**Prompt**
Two lines mark the range in the entries below: the one holding "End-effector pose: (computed" and the one holding "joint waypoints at". Set down those two and all lines between them, exactly.

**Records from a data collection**
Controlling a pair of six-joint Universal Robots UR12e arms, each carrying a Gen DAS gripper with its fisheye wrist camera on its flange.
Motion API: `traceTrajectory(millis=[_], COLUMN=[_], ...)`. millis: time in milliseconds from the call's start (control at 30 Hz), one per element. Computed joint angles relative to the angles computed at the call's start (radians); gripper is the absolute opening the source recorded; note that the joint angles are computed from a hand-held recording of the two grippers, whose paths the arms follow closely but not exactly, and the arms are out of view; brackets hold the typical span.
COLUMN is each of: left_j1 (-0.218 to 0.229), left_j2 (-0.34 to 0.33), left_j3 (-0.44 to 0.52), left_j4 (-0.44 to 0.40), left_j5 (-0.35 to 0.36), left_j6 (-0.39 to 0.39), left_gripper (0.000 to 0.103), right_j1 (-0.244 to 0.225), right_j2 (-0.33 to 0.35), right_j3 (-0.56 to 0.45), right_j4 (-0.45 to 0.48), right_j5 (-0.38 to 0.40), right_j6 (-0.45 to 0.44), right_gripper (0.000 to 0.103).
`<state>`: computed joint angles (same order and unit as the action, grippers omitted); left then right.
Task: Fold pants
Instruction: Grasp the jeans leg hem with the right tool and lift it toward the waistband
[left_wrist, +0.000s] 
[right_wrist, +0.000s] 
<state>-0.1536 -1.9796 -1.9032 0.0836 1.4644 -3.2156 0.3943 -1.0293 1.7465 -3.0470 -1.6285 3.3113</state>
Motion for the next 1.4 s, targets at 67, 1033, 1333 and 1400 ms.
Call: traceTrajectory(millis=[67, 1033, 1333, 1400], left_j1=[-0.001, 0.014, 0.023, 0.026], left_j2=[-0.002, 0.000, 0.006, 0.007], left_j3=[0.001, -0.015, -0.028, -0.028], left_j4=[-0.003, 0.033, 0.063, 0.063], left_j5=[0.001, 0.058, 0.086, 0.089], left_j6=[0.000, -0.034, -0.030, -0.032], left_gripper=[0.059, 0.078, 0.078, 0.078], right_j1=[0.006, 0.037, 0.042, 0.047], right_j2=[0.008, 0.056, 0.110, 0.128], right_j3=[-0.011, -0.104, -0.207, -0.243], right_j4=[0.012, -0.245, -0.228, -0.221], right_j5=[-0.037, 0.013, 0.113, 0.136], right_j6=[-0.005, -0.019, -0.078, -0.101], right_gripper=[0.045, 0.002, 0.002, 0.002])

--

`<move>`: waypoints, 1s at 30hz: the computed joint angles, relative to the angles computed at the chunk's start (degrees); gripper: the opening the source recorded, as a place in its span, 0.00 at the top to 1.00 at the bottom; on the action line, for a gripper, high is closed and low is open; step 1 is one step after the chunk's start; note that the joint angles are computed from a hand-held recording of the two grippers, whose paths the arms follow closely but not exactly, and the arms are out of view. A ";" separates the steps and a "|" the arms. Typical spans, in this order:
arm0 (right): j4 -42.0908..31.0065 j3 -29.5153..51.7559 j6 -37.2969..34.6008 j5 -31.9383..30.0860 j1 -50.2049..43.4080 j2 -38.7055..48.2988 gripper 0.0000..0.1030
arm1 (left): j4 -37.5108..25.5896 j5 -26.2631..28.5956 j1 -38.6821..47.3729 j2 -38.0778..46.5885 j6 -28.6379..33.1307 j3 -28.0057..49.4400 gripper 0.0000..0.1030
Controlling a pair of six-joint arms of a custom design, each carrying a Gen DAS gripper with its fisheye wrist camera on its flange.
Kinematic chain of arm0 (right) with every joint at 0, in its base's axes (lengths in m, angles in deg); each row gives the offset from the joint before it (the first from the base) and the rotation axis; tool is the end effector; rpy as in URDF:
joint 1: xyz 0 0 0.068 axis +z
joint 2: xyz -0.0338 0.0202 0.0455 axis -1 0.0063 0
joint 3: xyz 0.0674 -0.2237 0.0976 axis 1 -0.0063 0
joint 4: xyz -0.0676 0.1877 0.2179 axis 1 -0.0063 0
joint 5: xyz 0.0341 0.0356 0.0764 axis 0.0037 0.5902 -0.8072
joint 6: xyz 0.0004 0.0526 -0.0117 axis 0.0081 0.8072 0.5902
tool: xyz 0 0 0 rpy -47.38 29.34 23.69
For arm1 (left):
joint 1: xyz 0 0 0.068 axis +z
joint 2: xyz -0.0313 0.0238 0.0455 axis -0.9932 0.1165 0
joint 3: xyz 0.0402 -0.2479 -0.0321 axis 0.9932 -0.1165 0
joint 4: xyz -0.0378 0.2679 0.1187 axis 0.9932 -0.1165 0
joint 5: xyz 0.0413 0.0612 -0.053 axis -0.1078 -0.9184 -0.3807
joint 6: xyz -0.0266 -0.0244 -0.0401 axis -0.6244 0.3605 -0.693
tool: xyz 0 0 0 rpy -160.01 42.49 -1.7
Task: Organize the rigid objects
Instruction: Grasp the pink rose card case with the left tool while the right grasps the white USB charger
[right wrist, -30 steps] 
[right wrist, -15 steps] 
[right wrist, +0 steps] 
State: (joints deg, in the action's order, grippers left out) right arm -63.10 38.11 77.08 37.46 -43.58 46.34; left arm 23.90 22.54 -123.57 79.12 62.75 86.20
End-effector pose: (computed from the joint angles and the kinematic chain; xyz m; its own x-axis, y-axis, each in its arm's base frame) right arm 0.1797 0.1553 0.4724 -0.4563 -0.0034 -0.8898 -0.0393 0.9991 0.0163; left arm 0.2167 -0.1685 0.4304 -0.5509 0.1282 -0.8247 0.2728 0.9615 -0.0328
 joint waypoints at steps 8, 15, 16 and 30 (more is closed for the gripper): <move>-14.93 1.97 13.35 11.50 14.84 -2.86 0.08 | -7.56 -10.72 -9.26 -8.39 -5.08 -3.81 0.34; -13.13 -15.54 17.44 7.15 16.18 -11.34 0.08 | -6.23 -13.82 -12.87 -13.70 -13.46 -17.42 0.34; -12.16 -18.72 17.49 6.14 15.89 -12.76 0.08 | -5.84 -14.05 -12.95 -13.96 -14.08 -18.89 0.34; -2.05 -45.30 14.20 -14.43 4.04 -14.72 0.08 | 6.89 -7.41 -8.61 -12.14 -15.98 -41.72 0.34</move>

**Completed exercise**
End-effector pose: (computed from the joint angles and the kinematic chain; xyz m; its own x-axis, y-axis, each in its arm's base frame) right arm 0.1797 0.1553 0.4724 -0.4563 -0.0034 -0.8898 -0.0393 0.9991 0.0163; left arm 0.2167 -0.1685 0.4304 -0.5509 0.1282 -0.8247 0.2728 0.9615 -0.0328
 joint waypoints at steps 8, 15, 16 and 30 (more is closed for the gripper): <move>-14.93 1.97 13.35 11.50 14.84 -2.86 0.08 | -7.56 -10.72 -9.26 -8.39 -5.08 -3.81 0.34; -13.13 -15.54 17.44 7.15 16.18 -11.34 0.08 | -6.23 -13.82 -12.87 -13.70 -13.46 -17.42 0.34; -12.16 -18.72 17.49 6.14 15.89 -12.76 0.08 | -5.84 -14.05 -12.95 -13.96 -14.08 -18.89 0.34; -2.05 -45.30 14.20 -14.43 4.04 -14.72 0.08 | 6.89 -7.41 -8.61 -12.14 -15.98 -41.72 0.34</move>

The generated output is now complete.